Nestlé Rowntree
- Full name: Nestlé Rowntree Football Club
- Nickname(s): Rowntrees Jo Row
- Founded: 1890
- Dissolved: 2013
- Ground: Mille Crux, Yearsley, York
- Capacity: Unknown
- League: York Football League Premier Division
- 2012–13: York Football League Premier Division, 10th
| Home colours | Away colours |

= Rowntrees F.C. =

Rowntrees Football Club, later Rowntree Mackintosh F.C. and Nestlé Rowntree F.C., was an English association football club from York, North Yorkshire. The team as their name suggests were affiliated to Rowntree's, a confectioner which later merged into Rowntree Mackintosh Confectionery, in turn taken over by Nestlé. The club was founded during Joseph Rowntree's ownership of Rowntree's.

==History==
The club were founding members of the York Football League during 1897 under the name Rowntrees. They were one of the nine clubs taking part in the first season, and over the years from the original nine, they would be the only one to have an unbroken existence. After gaining promotion, they became one of the founding Yorkshire Football League clubs in 1920–21, the club competed in the league twice, finishing eighth both times.

In 1969, the teamname was changed to Rowntree Mackintosh because of the chocolate factory's merger with Mackintosh's. They entered into the new Northern Counties East Football League as founding members for the 1982–83 season. They were originally placed in NCEL Division Two and won that championship in their first season.

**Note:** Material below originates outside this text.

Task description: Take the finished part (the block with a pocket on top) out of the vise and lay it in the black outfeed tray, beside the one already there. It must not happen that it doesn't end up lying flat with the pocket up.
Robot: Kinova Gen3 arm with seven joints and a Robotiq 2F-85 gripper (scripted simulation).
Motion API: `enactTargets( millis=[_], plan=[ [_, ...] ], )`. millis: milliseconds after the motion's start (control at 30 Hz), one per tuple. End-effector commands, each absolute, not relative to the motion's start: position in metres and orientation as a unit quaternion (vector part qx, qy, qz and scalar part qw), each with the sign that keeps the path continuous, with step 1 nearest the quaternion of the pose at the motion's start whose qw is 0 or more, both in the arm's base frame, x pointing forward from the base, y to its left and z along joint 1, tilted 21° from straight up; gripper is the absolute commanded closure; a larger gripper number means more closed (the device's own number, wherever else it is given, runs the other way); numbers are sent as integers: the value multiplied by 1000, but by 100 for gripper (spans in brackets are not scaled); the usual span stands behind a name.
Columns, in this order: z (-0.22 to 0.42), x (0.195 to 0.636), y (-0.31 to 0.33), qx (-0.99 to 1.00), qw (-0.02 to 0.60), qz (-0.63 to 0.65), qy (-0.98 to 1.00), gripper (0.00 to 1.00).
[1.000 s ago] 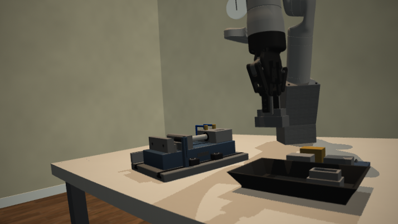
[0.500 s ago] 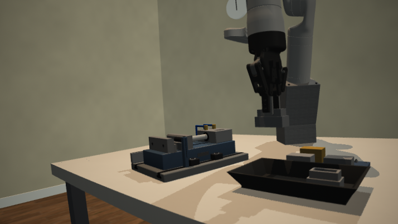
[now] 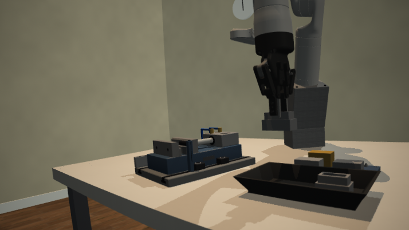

Upon promotion to the NCEL Division One, they finished runners-up in their debut season. This pattern continued in the league three more times in 1986–87, 1987–88 and 1988–89 before they eventually became champions of the league in 1989–90 – now bearing the name Nestlé Rowntree, after the takeover of their parent factory. Unfortunately for the club, although they were champions and had earned promotion, they were relegated to NCEL Division Two due to new ground regulations which had been introduced. They left that league the following season disheartened even though they had finished third.

===Recent times===
Following their relegation, the club played in the York Football League where they started out. York City players Andy Leaning, Neil Grayson and Andy McMillan played for the club.

In August 2013, the club withdrew from the league 116 years after they had first joined it, citing "a lack of players and continuing financial pressure", including the withdrawal of funding by Nestlé Rowntree and the sale of their ground to York St John University.

==Honours==
- NCEL Division One
  - Champions: 1989–90
  - Runners-up: 1983–84, 1986–87, 1987–88, 1988–89
- NCEL Division Two North
  - Champions: 1982–83
- Teesside Football League
  - Champions: 1992–93, 1993–94
- West Yorkshire League Premier Division
  - Champions: 1998–99, 1999–2000
- York Football League
  - Champions: 1901–02, 1930–31, 1963–64, 1964–65, 1965–66, 1972–73, 1975–76, 1978–79, 1980–81, 1981–82
  - Runners-up: 1910–11, 1912–13, 1919–20, 1929–30
- York Football League Division One
  - Champions: 1957–58, 2004–05

==Club records==
- Best league performance: Northern Counties East Football League Division One champions, 1989–90
- Best FA Vase performance: Second Round, defeated by Dunston Federation Brewery 0–1, 1988–89.